Warmup has to be configured in the model repo dir? or specific config.pbtxt? It would be great if you could point me. Also, in the stats file, I see there are batch sizes varying from 1 to N , is this profiling for all various batch sizes? or each inference run times?

yuekaizhang commented 1 year ago

For warmup https://github.com/triton-inference-server/server/blob/main/docs/user_guide/model_configuration.md#model-warmup

For stats.json https://github.com/triton-inference-server/server/blob/main/docs/user_guide/metrics.md

For stats_summary.txt, I just convert it from stats.json.

e.g. "batch_size 19, 18 times, infer 7875.14 ms, avg 437.51 ms, 23.03 ms input 47.86 ms, avg 2.66 ms, output 35.48 ms, avg 1.97 ms "

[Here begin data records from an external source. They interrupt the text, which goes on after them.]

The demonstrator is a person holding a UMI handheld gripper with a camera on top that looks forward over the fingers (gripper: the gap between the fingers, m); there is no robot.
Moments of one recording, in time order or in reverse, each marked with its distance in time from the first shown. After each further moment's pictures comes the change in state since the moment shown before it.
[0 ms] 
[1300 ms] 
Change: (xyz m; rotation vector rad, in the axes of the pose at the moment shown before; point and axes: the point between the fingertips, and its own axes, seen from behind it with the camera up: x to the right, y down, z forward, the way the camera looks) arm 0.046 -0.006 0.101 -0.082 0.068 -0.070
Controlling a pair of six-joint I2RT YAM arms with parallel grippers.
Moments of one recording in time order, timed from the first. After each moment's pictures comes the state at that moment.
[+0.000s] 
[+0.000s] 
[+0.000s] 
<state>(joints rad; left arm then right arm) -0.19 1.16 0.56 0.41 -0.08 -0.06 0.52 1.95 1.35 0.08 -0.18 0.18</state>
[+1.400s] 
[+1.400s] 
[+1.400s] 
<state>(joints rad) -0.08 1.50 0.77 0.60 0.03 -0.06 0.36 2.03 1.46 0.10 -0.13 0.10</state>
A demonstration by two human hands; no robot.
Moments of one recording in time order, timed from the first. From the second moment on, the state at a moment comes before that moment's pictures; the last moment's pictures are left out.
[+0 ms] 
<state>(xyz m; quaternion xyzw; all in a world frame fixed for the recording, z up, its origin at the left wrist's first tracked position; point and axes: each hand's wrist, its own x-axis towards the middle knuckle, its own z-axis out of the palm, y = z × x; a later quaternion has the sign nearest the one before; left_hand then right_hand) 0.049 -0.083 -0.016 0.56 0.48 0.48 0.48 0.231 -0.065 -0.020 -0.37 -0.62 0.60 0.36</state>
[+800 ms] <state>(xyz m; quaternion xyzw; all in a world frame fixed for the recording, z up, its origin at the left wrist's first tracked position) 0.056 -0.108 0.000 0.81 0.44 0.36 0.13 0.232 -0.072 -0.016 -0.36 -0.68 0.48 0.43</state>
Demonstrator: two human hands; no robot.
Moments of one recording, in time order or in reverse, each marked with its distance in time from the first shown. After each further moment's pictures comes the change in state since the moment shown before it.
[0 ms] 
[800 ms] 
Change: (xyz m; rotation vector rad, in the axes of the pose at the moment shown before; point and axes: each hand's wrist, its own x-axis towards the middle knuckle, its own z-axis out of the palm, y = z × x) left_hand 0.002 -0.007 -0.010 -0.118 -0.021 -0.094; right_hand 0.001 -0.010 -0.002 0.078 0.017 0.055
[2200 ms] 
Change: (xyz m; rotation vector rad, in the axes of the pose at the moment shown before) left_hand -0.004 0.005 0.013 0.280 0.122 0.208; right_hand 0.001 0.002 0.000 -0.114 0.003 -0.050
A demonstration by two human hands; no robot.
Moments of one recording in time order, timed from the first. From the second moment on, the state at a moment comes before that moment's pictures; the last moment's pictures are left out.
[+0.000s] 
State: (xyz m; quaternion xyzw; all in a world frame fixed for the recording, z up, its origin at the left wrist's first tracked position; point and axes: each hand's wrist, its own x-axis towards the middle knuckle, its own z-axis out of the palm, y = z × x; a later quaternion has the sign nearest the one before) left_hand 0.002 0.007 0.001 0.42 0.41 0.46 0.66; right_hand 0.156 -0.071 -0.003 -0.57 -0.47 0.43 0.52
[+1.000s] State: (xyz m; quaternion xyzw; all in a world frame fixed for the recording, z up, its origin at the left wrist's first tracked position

Since the service was started, there are total 18 times execuation were conducted with batch_size 19. The 18 times cost 7875.14 ms to finish. Avg is 7875.14/18, 7875.14/18/19, input output are for host to device, device to host time.

uni-sagar-raikar commented 1 year ago

@yuekaizhang Do you have any standard benchmark tests which were done for conformer-transducer/zipformer-transducer models? I am not seeing any improvement with warmup or other configurations. With sherpa infact, the non-triton setup is working far better than triton.

yuekaizhang commented 1 year ago

We have not started benchmark and profilling yet. How do you cofing your warmup setting? Also, later we will support tensorrt backend which should have less time to warmup comparing with onnx.

uni-sagar-raikar commented 1 year ago

@yuekaizhang Since the zipformer steaming model is sequential, I just warmed up with some dry runs. Also, wanted to check about the logs on github client repo where RTF numbers look good here. May I know what model is this? We would like to reproduce these results on a GPU instance.

yuekaizhang commented 1 year ago

@yuekaizhang Since the zipformer steaming model is sequential, I just warmed up with some dry runs. Also, wanted to check about the logs on github client repo where RTF numbers look good here. May I know what model is this? We would like to reproduce these results on a GPU instance.

https://huggingface.co/yuekai/model_repo_streaming_conformer_wenetspeech_icefall/tree/main It's from this model_repo. To reproduce, you may try """ git-lfs install git clone ... """ However, it used aishell1 test set, which is for Chinese.